§ What you will do: Every line of the data should be retyped with no difference from the original.

§ Stored data:
--- START ---

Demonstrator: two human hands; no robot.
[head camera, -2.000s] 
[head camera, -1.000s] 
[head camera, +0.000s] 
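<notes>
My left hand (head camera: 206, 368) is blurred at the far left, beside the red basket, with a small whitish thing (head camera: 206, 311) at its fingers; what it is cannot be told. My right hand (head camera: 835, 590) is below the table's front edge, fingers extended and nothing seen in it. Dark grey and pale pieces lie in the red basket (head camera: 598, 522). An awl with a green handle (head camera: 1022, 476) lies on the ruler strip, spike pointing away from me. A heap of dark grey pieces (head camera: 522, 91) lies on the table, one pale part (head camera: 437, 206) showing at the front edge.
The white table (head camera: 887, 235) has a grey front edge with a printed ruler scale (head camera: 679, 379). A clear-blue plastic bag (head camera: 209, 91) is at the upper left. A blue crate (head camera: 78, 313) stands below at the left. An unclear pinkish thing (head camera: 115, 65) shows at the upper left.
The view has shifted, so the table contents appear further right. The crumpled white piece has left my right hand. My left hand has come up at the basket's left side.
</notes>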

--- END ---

§ Task response:
Demonstrator: two human hands; no robot.
[head camera, -2.000s] 
[head camera, -1.000s] 
[head camera, +0.000s] 
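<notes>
My left hand (head camera: 206, 368) is blurred at the far left, beside the red basket, with a small whitish thing (head camera: 206, 311) at its fingers; what it is cannot be told. My right hand (head camera: 835, 590) is below the table's front edge, fingers extended and nothing seen in it. Dark grey and pale pieces lie in the red basket (head camera: 598, 522). An awl with a green handle (head camera: 1022, 476) lies on the ruler strip, spike pointing away from me. A heap of dark grey pieces (head camera: 522, 91) lies on the table, one pale part (head camera: 437, 206) showing at the front edge.
The white table (head camera: 887, 235) has a grey front edge with a printed ruler scale (head camera: 679, 379). A clear-blue plastic bag (head camera: 209, 91) is at the upper left. A blue crate (head camera: 78, 313) stands below at the left. An unclear pinkish thing (head camera: 115, 65) shows at the upper left.
The view has shifted, so the table contents appear further right. The crumpled white piece has left my right hand. My left hand has come up at the basket's left side.
</notes>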

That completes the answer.